## Records to use
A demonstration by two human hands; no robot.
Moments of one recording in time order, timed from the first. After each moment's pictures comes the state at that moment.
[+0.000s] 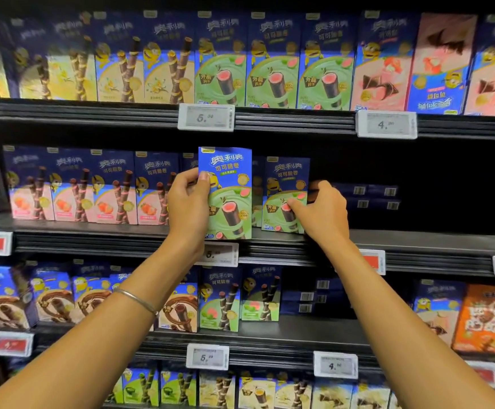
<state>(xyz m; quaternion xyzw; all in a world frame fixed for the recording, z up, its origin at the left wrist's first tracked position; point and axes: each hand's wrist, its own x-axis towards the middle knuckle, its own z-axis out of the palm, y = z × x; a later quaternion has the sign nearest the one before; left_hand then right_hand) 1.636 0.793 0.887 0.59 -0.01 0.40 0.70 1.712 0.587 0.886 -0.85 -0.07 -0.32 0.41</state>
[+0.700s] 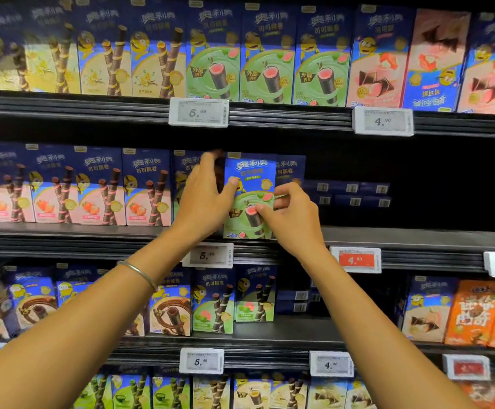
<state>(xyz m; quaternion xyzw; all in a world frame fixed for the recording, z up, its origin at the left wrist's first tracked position) 1.662 0.794 0.899 0.84 -0.08 0.41 0.36 1.687 0.622 0.873 -0.80 -0.16 -0.28 0.50</state>
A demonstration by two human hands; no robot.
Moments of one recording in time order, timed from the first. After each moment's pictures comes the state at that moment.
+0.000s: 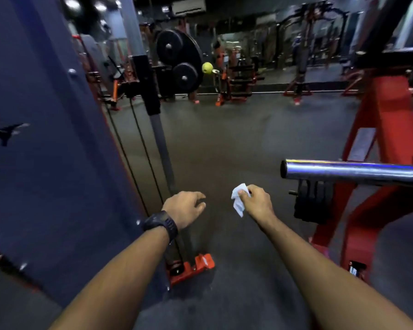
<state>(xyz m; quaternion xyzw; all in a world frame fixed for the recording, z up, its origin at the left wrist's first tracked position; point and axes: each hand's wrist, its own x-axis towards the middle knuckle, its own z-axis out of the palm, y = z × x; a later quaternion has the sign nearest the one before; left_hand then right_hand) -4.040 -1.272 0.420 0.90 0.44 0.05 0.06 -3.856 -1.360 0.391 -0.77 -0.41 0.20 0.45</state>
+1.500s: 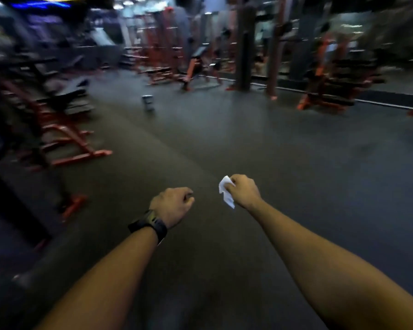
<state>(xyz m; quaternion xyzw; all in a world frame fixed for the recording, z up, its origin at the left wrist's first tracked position) -3.698 -0.647 0.390 0.71 0.68 0.12 0.09 -3.495 -0.610 0.387 -0.65 -0.67 0.26 0.26</state>
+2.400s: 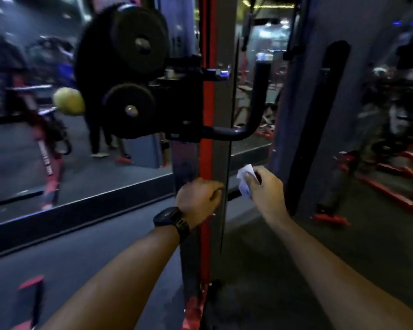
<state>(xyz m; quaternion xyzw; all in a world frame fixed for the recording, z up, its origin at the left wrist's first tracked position) -3.720 -0.730 0.450 0.11 0.97 0.14 -0.19 -3.756 -0.551 0.458 0.13 -0.85 0.47 0.21</state>
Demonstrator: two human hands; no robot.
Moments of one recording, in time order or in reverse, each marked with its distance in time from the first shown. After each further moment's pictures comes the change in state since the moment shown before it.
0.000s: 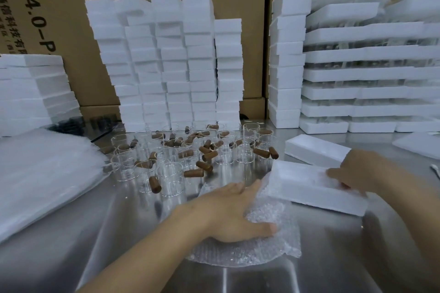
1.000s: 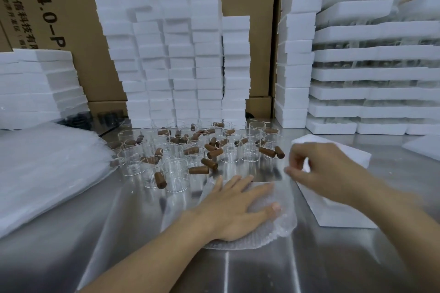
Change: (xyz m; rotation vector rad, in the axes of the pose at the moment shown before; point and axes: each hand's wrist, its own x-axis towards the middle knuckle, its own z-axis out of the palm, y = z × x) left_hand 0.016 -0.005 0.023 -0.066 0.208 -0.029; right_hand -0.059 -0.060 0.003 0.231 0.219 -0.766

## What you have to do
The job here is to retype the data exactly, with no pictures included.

## Solved problem
A demonstration by two human hands; no robot.
Moments of one recording in time order, timed from the first. After each moment's pictures comes the state at that moment.
[+0.000s] 
<state>(xyz m; quaternion xyzw; all in a world frame fixed for the recording, z up, its origin at the left wrist's first tracked position; point and axes: each hand's wrist, its own x-axis towards the middle knuckle, its own z-axis out of the palm, y = z × x; a later quaternion has the sign nearest the one before; left_hand then right_hand) 1.636 0.793 0.887 0.59 -0.01 0.40 0.70 1.712 0.587 0.886 -0.85 -0.07 -0.32 0.41</state>
[+0.700s] 
<state>(xyz m; quaternion xyzw; all in a world frame fixed for the recording, z up, its origin at the left wrist's first tracked position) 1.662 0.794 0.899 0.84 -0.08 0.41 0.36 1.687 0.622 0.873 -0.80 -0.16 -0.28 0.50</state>
A demonstration by two human hands; no robot.
Moments of one recording in time order, timed from the first. After each moment's pictures comes the state at that moment.
+0.000s: 
<state>(xyz m; quaternion xyzw; all in a world frame fixed for the recording, z up, its origin at the left wrist's first tracked position; point and axes: each hand's wrist, its own x-axis towards the middle knuckle, its own z-axis out of the palm, y = z × x; a later quaternion has the sign nearest the one before; left_hand then right_hand) -4.040 -1.272 0.420 0.90 0.44 0.05 0.06 -3.856 -1.360 0.391 -0.77 -0.41 0.20 0.45</state>
+1.500s: 
<state>(xyz m; quaternion xyzw; all in a world frame fixed for the recording, z up, its origin at the left wrist's first tracked position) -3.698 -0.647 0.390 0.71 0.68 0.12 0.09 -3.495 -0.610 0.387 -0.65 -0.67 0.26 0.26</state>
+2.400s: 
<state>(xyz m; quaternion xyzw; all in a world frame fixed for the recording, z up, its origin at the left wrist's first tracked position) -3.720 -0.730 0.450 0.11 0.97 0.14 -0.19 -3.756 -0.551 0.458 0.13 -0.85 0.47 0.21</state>
Demonstrator: two human hands; no robot.
Moments of one recording, in time order or in reverse, each marked with its distance in time from the first shown. After each further moment's pictures comes the change in state since the moment shown before it.
0.000s: 
1.000s: 
Change: (xyz m; rotation vector rad, in the axes of the pose at the moment shown before; point and axes: each hand's wrist, its own x-axis towards the middle knuckle, its own z-axis out of the palm, y = z × x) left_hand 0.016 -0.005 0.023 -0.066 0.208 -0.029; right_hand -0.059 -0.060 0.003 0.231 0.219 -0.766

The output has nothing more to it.